» **Exercise materials**:
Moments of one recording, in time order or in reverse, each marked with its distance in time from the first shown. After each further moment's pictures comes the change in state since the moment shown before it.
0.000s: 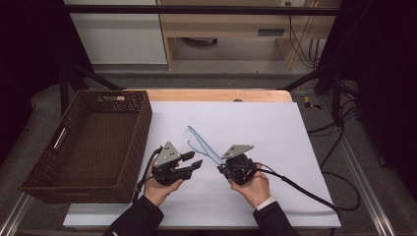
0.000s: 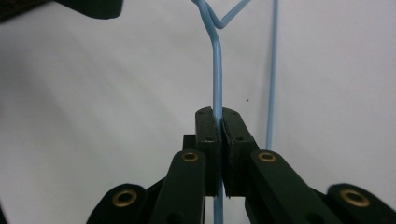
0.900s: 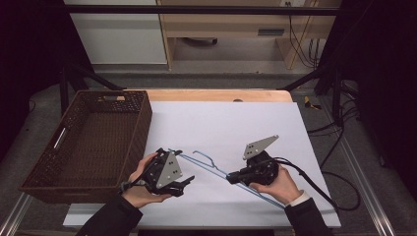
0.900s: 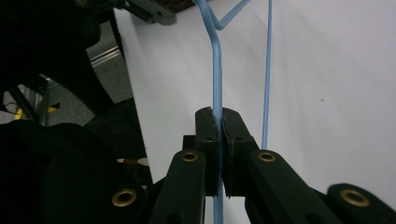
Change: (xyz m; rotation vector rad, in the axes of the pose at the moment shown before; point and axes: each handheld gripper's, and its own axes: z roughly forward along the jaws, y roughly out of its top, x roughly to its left) left arm -0.024 0.013 -0.028 0.192 0.078 0.510; right arm -0.024 -0.001 -0.059 0.001 0.430 -0.093
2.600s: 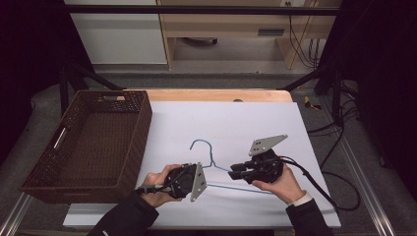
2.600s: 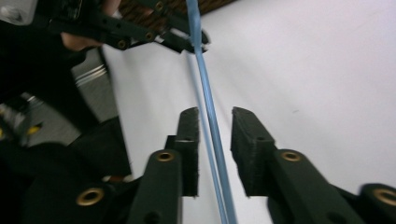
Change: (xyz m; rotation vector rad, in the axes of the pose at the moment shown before) left arm -0.027 0.031 0.029 0.170 0.109 0.211; right arm -0.005 -0.004 -0.014 -0.115 -0.106 0.010
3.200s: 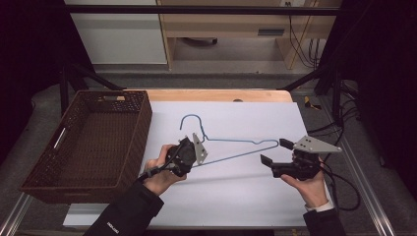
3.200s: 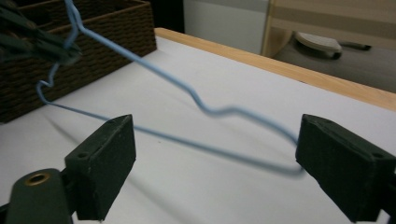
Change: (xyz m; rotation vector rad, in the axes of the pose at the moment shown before) left arm 0.049 0.022 0.004 0.175 0.071 -0.262; right arm -0.023 -0.047 -0.060 -0.302 -0.461 0.120
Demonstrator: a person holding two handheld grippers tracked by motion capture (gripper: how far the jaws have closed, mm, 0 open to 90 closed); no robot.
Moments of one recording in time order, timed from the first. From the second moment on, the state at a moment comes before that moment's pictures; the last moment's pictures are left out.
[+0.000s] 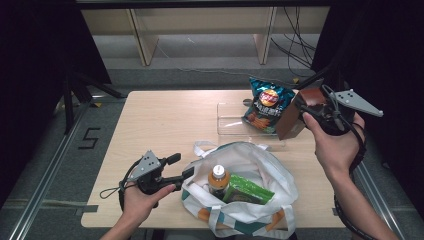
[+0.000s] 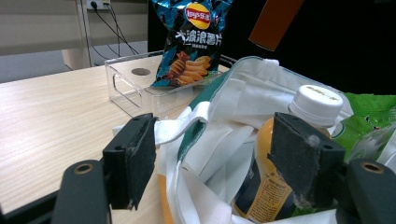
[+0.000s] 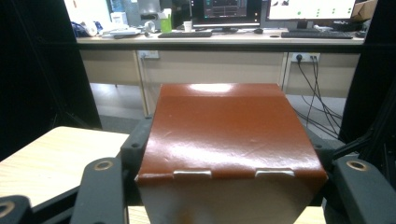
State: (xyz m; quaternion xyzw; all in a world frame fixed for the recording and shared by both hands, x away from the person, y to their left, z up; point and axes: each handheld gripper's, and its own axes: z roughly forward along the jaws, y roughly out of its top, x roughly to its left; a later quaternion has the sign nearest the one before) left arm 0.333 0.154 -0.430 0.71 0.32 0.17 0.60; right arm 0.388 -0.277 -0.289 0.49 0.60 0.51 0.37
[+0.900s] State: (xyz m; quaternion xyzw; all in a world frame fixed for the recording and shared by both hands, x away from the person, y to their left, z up) left arm 0.334 0.154 -0.431 0.71 0.32 0.17 0.60; right arm 0.420 -0.273 -0.285 0.50 0.59 0.50 0.38
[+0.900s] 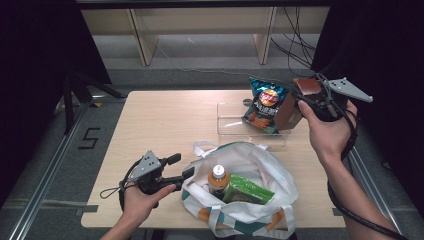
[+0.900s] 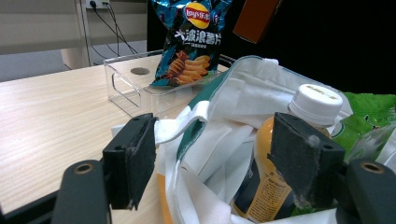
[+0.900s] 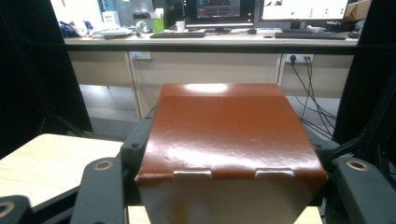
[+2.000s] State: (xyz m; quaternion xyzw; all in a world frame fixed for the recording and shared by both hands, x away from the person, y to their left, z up) left arm 0.334 0.154 -0.430 0.71 0.32 0.16 0.61; right arm 0.446 -0.267 -0.285 0.52 0.59 0.49 0.38
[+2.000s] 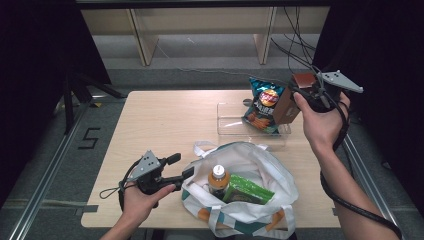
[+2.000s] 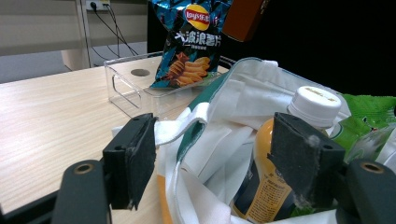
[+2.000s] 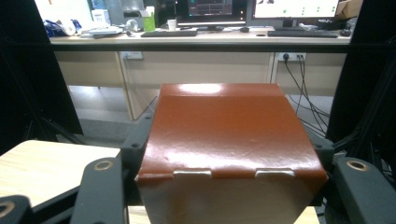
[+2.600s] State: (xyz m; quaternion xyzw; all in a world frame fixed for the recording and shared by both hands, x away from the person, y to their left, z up) left arm 0.334 0.155 -0.430 0.71 0.32 0.17 0.61; right arm 0.460 -0.265 -0.300 0.53 0.58 0.48 0.38
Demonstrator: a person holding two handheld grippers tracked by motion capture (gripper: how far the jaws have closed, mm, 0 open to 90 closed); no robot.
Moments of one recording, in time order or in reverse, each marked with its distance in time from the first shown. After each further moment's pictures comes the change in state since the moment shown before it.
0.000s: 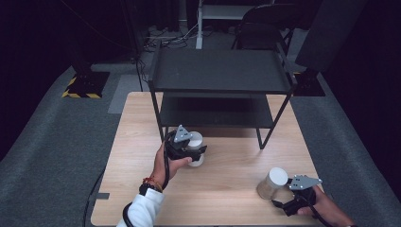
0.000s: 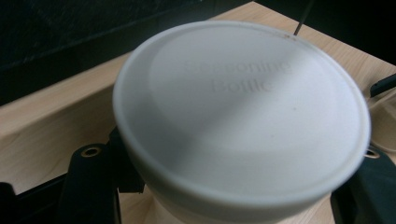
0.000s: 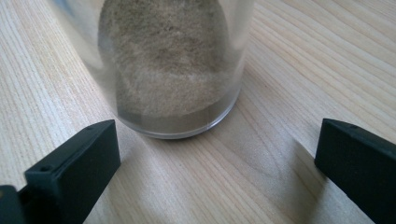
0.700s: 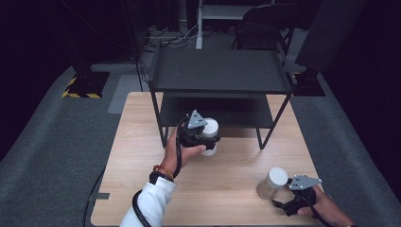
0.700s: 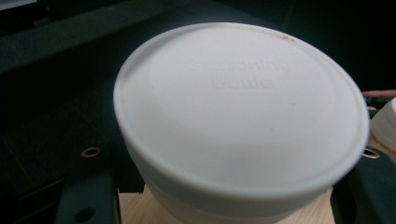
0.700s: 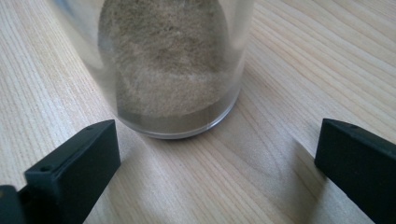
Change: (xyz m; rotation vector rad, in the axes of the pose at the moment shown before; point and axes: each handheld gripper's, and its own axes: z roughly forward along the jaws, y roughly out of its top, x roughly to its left) left arm -0.018 0.061 -0.004 -0.047 -0.039 0.059; right arm 0.000 0.000 0.000 0.000 0.000 0.000
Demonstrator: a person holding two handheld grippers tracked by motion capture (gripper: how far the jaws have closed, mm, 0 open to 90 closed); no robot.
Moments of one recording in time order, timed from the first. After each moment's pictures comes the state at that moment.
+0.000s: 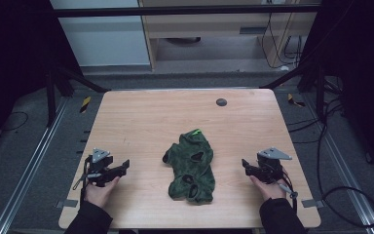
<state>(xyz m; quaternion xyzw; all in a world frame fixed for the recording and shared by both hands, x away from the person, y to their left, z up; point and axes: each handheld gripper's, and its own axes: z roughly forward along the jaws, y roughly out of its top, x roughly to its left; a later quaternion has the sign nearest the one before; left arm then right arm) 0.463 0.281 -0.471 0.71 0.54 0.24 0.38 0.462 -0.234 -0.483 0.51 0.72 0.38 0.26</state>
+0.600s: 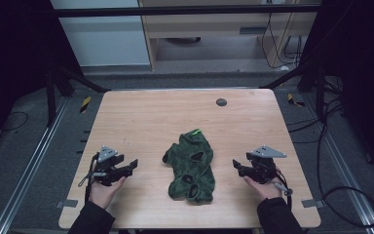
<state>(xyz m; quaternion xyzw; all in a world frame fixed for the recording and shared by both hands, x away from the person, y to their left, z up) 0.462 0.260 -0.458 0.74 0.49 0.21 0.40 0.459 -0.211 -0.465 0.47 0.75 0.42 0.22</state>
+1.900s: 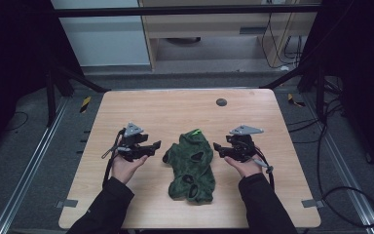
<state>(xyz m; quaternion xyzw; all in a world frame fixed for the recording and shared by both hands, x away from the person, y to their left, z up) 0.522 0.193 -0.424 0.78 0.43 0.19 0.42 0.512 -0.158 -0.433 0.44 0.76 0.43 0.19</state>
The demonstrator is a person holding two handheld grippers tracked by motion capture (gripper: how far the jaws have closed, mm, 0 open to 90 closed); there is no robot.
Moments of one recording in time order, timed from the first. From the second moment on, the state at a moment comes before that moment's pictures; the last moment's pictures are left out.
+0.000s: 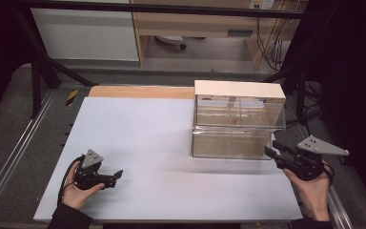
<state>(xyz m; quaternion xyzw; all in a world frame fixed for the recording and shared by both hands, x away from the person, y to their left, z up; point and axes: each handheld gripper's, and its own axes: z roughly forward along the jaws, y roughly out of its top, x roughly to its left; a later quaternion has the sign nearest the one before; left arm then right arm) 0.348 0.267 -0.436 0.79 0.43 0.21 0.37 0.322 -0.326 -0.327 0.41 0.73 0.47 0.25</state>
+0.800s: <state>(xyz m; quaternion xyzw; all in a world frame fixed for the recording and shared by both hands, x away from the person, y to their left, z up) 0.346 0.265 -0.438 0.80 0.43 0.20 0.37 0.320 -0.332 -0.417 0.46 0.75 0.42 0.20</state>
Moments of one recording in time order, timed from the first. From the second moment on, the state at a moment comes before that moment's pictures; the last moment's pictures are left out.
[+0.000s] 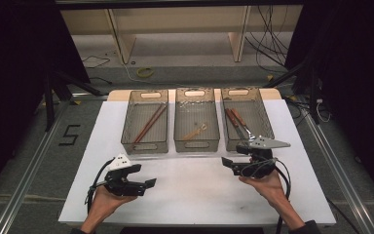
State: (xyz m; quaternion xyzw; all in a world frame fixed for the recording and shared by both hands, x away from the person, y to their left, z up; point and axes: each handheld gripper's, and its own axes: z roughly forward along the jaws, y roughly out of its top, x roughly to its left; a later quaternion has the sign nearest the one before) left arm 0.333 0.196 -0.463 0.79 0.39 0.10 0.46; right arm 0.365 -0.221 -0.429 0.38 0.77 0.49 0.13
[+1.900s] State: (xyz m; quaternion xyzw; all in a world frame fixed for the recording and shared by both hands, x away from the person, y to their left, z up) left arm 0.330 0.198 -0.467 0.79 0.39 0.10 0.47; right arm 0.326 -0.236 -0.456 0.39 0.78 0.48 0.13
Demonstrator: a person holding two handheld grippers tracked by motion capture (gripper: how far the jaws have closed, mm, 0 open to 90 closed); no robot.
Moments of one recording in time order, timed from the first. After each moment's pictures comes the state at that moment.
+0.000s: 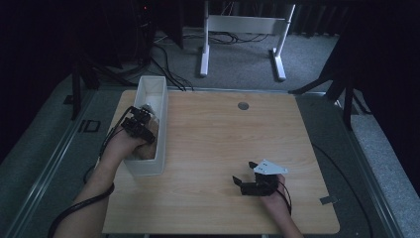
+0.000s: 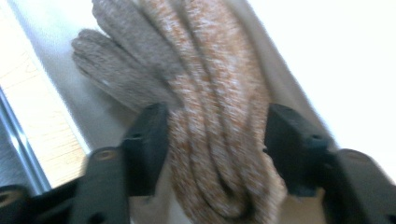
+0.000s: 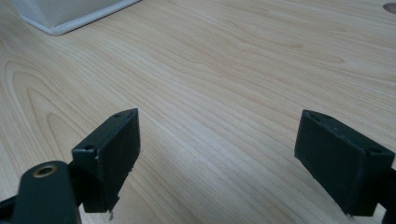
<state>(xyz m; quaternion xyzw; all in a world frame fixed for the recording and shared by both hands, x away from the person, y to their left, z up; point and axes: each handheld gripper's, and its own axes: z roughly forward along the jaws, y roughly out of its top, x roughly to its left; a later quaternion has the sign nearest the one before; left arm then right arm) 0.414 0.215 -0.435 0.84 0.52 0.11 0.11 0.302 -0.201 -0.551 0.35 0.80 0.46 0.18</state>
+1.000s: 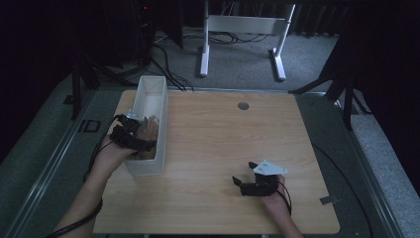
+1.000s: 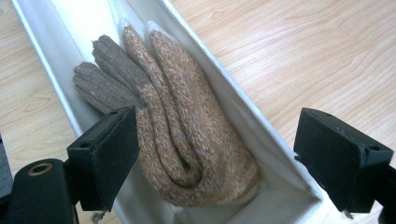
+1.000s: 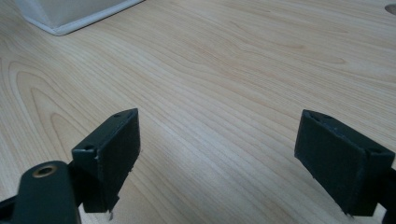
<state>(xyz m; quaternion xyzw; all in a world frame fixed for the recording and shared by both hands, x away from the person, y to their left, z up) 0.354 0.230 -0.425 0.82 0.48 0.16 0.27 0.301 -0.200 -0.551 0.34 0.80 0.46 0.18</state>
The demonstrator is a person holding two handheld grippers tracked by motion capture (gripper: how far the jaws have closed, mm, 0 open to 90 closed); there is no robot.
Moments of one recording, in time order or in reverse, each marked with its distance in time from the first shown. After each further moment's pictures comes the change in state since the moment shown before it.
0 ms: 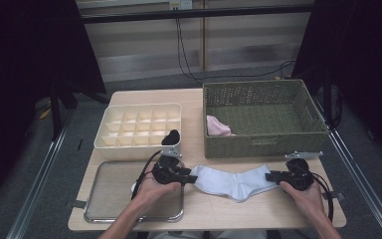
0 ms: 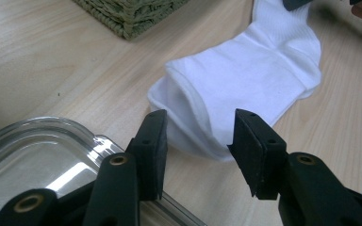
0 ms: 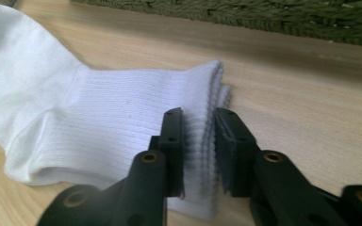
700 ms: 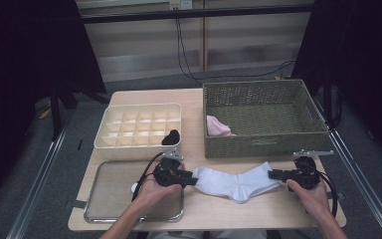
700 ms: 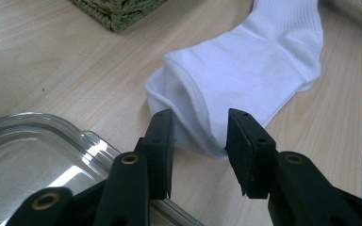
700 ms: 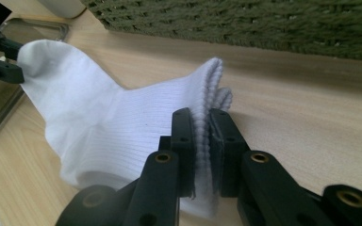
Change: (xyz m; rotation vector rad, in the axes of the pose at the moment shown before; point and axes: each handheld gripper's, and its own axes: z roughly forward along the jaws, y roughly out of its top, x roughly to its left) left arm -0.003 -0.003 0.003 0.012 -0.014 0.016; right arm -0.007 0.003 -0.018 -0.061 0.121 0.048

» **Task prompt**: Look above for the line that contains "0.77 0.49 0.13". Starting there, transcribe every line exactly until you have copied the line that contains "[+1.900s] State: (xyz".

» **Exercise answer**:
State: (xyz m; quaternion xyzw; all in a world frame fixed for the recording and shared by both hands, x away from the person, y to their left, z up; point and axes: each handheld gripper's, and its own axes: z roughly forward along the jaws, y roughly out of its top, x roughly to its left; a later quaternion has the sign nearest the one before) left arm 0.333 0.196 -0.463 0.79 0.39 0.10 0.46; right arm 0.365 -0.221 -0.429 0.38 0.77 0.49 0.13
[+1.900s] State: (xyz m; quaternion xyzw; all in a world frame fixed for the recording and shared by both hands, x away from the person, y to their left, z up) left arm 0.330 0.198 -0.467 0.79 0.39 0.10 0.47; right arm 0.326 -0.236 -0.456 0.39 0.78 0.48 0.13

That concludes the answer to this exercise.